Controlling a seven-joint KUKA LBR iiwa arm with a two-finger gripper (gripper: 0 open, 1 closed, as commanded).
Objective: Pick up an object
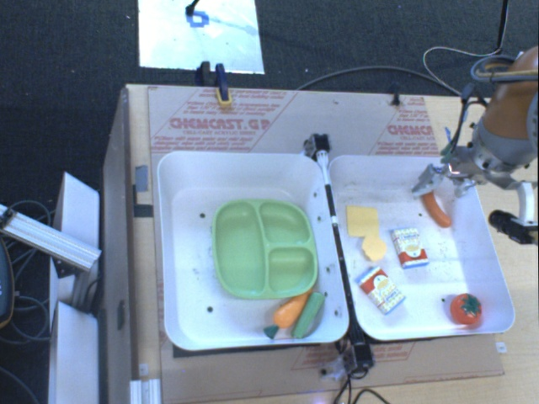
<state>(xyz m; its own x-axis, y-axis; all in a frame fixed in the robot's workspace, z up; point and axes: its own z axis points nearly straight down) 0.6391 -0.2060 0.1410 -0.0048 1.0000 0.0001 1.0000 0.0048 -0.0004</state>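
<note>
**Pincer over sausage in right bin, far right side**

Near edge, left bin (181, 251): orange carrot (289, 311) and green pickle-like piece (309, 315) lying side by side, touching, at the near rim of the green divided plate (264, 248). Plate sits mid-bin, three compartments.

Right bin (497, 263): red tomato (465, 309) in near right corner. Small red-and-white carton (381, 289) near centre-left, second carton (409, 247) just beyond it, apart. Yellow cheese slice (363, 220) with a smaller yellow piece (374, 247) at its near right corner, touching or nearly so.

Farther back, right side: orange-red sausage (437, 209) lies tilted on bin floor. Pincer (445, 178) right above its far end, fingers spread, looks open; cannot tell whether a fingertip touches the sausage. Not gripped between fingers.

Arm (509, 120) comes in from right, orange band visible above wrist.

Far: brown tabletop (253, 116) with printed lettering, blue clamp (221, 81) at its far edge.
</note>
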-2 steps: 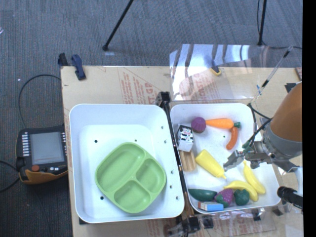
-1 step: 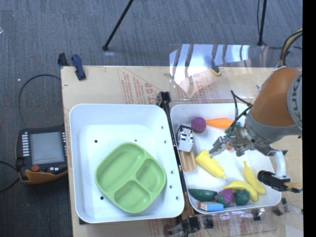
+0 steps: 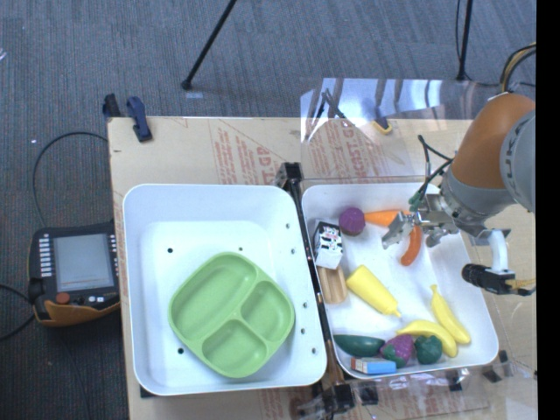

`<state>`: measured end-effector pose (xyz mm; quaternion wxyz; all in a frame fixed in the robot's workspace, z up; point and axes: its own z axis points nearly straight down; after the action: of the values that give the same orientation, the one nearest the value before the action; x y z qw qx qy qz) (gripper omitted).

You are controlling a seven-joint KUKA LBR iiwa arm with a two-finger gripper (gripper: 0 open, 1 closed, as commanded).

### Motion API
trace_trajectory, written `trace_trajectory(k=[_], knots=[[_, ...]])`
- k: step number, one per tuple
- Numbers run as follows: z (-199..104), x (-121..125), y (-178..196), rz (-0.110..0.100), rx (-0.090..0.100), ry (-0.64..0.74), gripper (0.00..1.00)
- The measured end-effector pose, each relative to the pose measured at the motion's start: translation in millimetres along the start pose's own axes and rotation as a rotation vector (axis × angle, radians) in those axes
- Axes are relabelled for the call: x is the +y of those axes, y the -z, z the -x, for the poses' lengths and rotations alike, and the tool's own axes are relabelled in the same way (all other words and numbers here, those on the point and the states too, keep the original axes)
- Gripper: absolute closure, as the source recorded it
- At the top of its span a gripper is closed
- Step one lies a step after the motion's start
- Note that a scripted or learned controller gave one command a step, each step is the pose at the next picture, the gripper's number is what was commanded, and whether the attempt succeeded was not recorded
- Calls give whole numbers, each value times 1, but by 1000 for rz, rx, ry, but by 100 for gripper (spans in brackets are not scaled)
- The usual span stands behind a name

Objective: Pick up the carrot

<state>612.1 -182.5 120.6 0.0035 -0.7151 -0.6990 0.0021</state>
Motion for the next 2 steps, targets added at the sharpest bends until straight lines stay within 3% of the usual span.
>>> trace_trajectory(k=[1, 2], knots=[[-26, 32, 32, 6, 1, -124, 0], [9, 31, -35, -2, 2, -347, 0]])
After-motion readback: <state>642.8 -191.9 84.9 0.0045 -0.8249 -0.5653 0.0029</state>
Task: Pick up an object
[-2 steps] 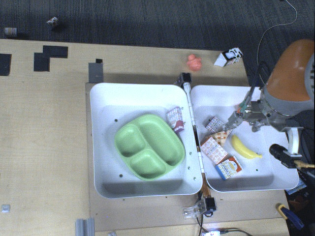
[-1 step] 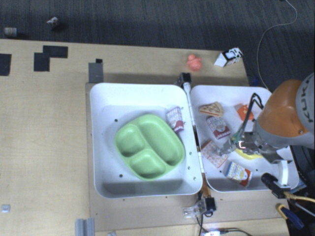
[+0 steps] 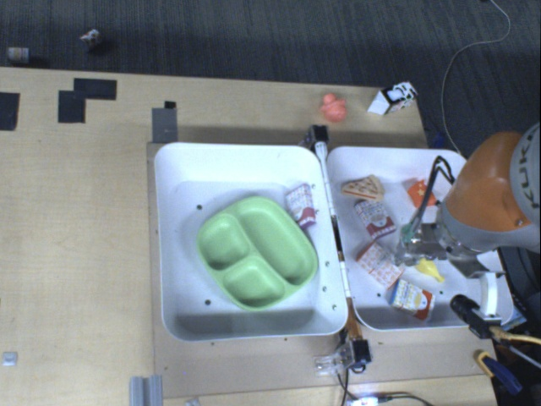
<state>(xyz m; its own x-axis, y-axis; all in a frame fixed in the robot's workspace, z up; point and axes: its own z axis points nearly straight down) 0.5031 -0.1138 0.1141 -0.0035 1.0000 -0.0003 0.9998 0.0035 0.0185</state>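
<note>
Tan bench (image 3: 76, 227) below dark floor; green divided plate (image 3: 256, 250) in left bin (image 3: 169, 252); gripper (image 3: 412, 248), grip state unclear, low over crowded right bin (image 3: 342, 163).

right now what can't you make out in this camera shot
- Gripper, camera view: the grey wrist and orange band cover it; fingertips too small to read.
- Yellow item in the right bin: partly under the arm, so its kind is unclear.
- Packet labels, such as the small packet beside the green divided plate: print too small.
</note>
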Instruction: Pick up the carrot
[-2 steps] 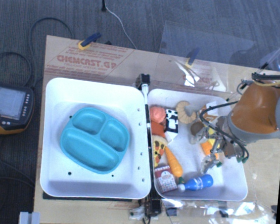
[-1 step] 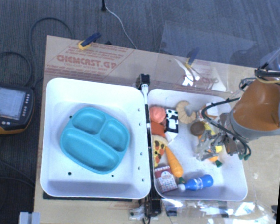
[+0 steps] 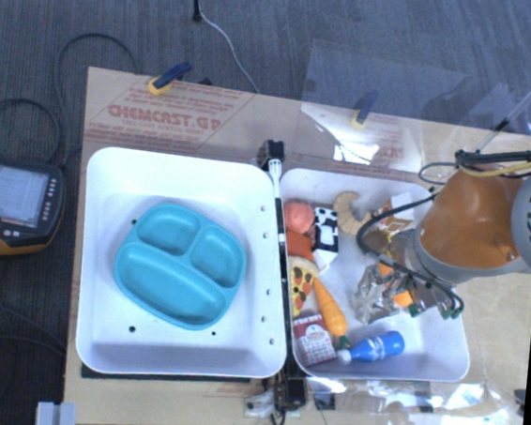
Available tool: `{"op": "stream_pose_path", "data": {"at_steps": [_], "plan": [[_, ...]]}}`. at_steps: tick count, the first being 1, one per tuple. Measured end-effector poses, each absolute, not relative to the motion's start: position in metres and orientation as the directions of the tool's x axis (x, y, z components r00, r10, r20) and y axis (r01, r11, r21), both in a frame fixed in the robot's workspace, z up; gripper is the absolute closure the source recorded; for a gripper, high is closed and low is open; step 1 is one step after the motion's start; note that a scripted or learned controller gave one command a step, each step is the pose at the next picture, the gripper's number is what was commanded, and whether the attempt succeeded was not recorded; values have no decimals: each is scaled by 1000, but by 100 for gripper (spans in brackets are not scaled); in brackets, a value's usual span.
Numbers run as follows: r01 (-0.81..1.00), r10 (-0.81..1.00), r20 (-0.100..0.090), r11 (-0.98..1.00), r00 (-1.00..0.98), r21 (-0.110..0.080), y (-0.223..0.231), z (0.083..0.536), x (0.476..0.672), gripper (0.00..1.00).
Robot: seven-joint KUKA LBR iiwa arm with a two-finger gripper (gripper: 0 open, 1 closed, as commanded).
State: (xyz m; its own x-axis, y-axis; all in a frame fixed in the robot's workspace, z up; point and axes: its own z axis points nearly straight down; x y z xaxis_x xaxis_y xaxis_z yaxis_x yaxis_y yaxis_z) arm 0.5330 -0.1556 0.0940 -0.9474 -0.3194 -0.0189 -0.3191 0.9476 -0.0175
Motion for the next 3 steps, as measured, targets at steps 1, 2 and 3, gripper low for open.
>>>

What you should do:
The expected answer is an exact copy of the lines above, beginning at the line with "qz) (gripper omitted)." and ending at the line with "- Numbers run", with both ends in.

Exercise solution:
`<state>`: measured end-effector pose (xyz mm; quaternion wxyz; all in a frame fixed in the robot's workspace, z up; point and axes: its own z axis points nearly straight down; after the action: of the values that give the same orientation, the one nearest the value before the action; x y z qw qx qy qz) (gripper omitted).

You are controlling a seven-joint KUKA LBR iiwa arm with a two-finger gripper (gripper: 0 open, 1 closed, as commanded).

### Motion API
trace_trajectory, written `trace_trajectory(k=[_], knots=[[_, ...]])`
- k: step number, one per tuple
- Numbers run as follows: z (-199..104), x (-121..125), y (-178..196), rz (-0.110..0.100), rx (-0.090..0.100), ry (-0.64..0.74), gripper (0.00..1.00)

This exercise requires nothing further.